The chart template `helm/templates/_controller-args.tpl` emits a `--flag=value` line for each populated key under `.Values.controller`. Empty/false-y values are omitted, so the binary falls back to its own defaults; this is why most fields in `helm/values.yaml` are commented out. The mapping is purely camelCase-to-kebab-case:

| `controller.*` value | CLI flag |
| --- | --- |
| `leaderElect` | `--leader-elect` |
| `clusterDomain` | `--cluster-domain` |
| `leaderElectionNamespace` | `--leader-election-namespace` |
| `extensions` | `--extensions` |
| `enableTracing` | `--enable-tracing` |
| `enablePprof` | `--enable-pprof` |
| `enablePprofDebug` | `--enable-pprof-debug` |
| `pprofBlockProfileRate` | `--pprof-block-profile-rate` |
| `pprofMutexProfileFraction` | `--pprof-mutex-profile-fraction` |
| `kubeApiQps` | `--kube-api-qps` |
| `kubeApiBurst` | `--kube-api-burst` |
| `sandboxConcurrentWorkers` | `--sandbox-concurrent-workers` |
| `sandboxClaimConcurrentWorkers` | `--sandbox-claim-concurrent-workers` |
| `sandboxWarmPoolConcurrentWorkers` | `--sandbox-warm-pool-concurrent-workers` |
| `sandboxTemplateConcurrentWorkers` | `--sandbox-template-concurrent-workers` |
| `extraArgs[]` | any flag not listed above (e.g. zap logger flags, `--sandbox-warm-pool-max-batch-size`) |

Note that `--sandbox-warm-pool-max-batch-size` and `--metrics-bind-address`/`--health-probe-bind-address` are not first-class keys in the chart; pass them through `controller.extraArgs`.

Sources: [helm/templates/_controller-args.tpl:1-50](), [helm/values.yaml:29-48]()

## Worked Example: High-Throughput Extensions Deployment

The pattern documented in `docs/configuration.md` for a high-throughput cluster combines extension enablement, raised per-controller worker counts, a larger warm-pool batch, and explicit kube-client QPS/burst sized to the worker total:

```yaml
args:
  - --leader-elect=true
  - --extensions
  - --sandbox-concurrent-workers=10
  - --sandbox-claim-concurrent-workers=10
  - --sandbox-warm-pool-concurrent-workers=10
  - --sandbox-warm-pool-max-batch-size=500
  - --kube-api-qps=50
  - --kube-api-burst=100
```

With these values, the validation in `main()` is satisfied: all worker counts are positive, the four-controller total of `30` (plus the default `sandboxTemplateConcurrentWorkers=1`, i.e. `31`) is well under `1000`, and it fits within `kubeAPIBurst=100`, so no throttling warning fires.

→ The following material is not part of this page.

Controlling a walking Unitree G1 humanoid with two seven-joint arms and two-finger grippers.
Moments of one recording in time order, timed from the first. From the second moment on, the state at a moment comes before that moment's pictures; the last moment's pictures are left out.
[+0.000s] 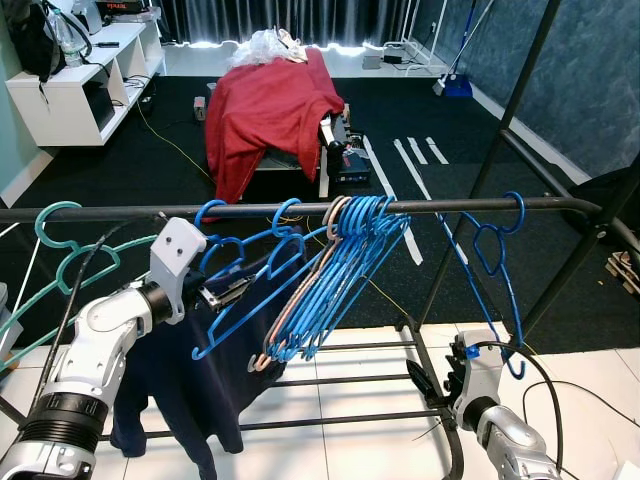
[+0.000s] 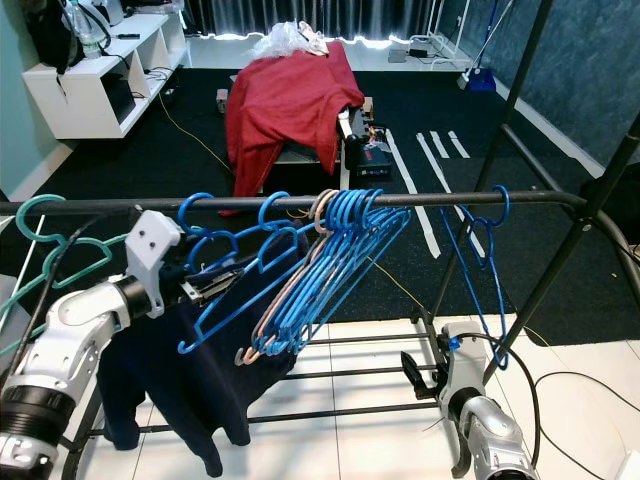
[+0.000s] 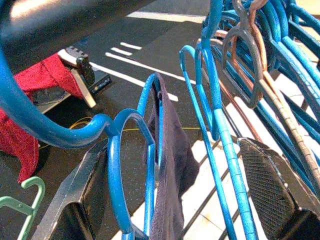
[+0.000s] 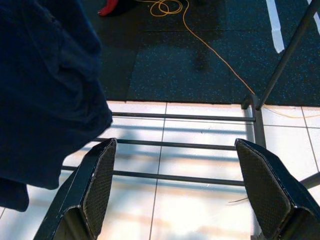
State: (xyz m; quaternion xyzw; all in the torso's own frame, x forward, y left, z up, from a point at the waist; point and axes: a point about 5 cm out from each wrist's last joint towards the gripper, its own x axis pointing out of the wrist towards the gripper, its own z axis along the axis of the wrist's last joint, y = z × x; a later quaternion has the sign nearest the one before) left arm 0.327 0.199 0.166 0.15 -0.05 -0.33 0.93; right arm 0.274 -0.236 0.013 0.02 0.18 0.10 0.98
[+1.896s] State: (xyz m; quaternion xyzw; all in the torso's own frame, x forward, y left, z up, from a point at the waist) left arm 0.254 0.244 0.147 0.03 -0.01 -0.20 0.98; right arm 0.274 -0.235 0.012 0.02 0.18 0.10 0.98
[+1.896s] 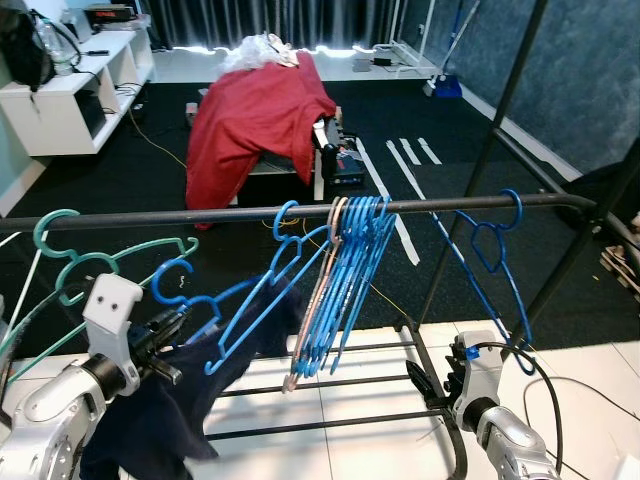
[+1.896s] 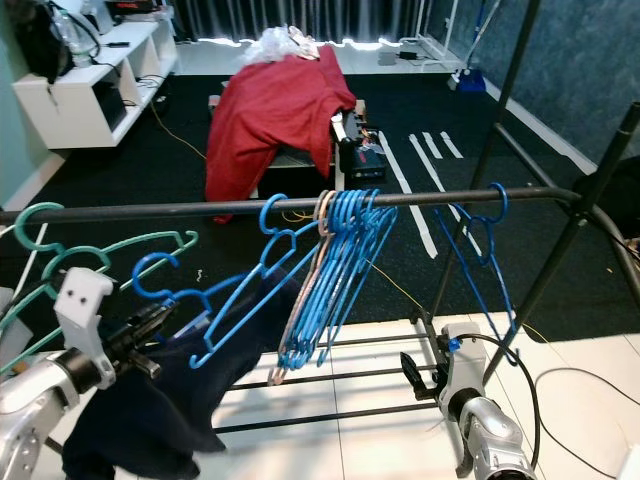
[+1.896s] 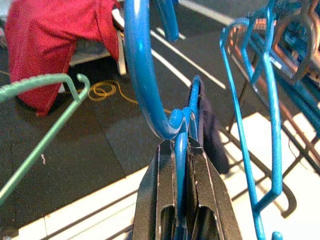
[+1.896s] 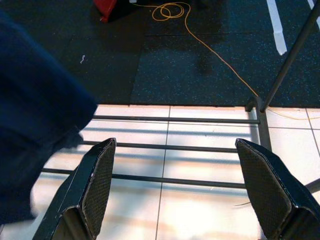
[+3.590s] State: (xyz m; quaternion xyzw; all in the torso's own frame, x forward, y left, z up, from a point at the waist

Sources: [docs/configuration.md:37-52](), [cmd/agent-sandbox-controller/main.go:119-145]()

## Summary

The controller's tunable surface is intentionally small and entirely flag-driven: a Manager is constructed from `--leader-elect*`, `--metrics-bind-address`, and `--health-probe-bind-address`; its REST client is shaped by `--kube-api-qps`/`--kube-api-burst`; each reconciler's `MaxConcurrentReconciles` comes from one `--*-concurrent-workers` flag; the warm-pool fan-out is bounded by `--sandbox-warm-pool-max-batch-size`; and the diagnostic surface (`--enable-tracing`, `--enable-pprof`, `--enable-pprof-debug`, and the two pprof sampling-rate knobs) is wired into OpenTelemetry and the Go runtime respectively. The Helm chart's `controller.*` keys are a thin, omit-if-empty pass-through to these same flags, with `controller.extraArgs` as the escape hatch for anything the template does not enumerate.